▶ [Exercise directions] What you write should be an exact copy of the material, from its first line through the line containing "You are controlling".
═══ Data segment
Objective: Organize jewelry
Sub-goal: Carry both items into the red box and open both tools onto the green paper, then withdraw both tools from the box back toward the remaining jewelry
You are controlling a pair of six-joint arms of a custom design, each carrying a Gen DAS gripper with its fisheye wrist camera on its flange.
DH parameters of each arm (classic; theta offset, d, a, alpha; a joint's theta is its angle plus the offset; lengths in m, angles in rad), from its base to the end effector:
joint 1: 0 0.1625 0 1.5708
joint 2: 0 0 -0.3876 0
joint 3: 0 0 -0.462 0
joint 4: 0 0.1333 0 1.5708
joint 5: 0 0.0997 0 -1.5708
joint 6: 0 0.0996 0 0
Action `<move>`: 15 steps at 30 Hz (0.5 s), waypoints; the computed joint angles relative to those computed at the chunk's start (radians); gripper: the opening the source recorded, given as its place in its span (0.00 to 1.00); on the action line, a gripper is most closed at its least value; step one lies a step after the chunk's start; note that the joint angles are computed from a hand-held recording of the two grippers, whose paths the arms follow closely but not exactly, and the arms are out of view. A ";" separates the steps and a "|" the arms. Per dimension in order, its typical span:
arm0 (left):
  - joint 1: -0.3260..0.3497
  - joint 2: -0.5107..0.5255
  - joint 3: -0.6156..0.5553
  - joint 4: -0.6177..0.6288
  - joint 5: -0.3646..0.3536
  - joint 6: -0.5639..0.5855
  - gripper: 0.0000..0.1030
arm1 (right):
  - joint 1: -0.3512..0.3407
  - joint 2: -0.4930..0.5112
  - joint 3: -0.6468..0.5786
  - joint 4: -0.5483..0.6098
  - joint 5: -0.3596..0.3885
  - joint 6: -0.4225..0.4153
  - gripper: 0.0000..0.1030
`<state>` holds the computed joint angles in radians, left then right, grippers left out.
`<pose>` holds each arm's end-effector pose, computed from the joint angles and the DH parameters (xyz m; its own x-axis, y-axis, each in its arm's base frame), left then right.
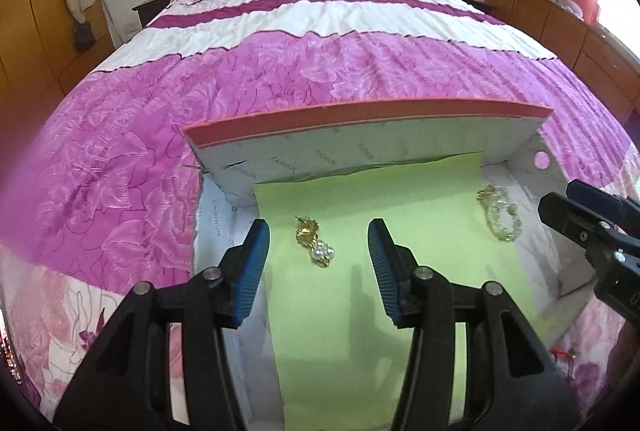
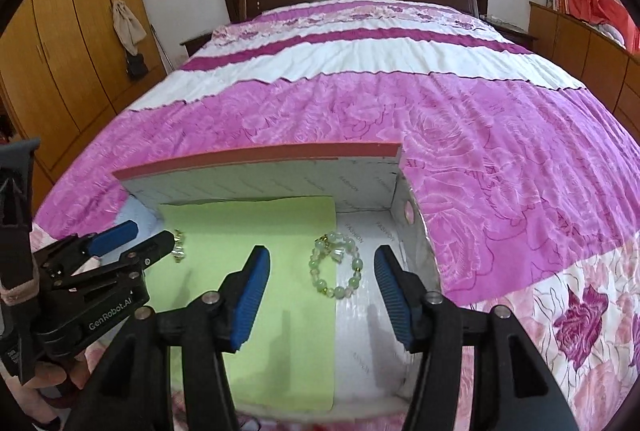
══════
▶ [Output of the task]
Objective: Organize jewelry
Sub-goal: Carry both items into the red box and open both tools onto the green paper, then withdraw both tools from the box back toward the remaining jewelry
You are controlling a pair of six-joint arms of a custom design, each carrying a Gen DAS gripper with its fisheye wrist camera on its flange.

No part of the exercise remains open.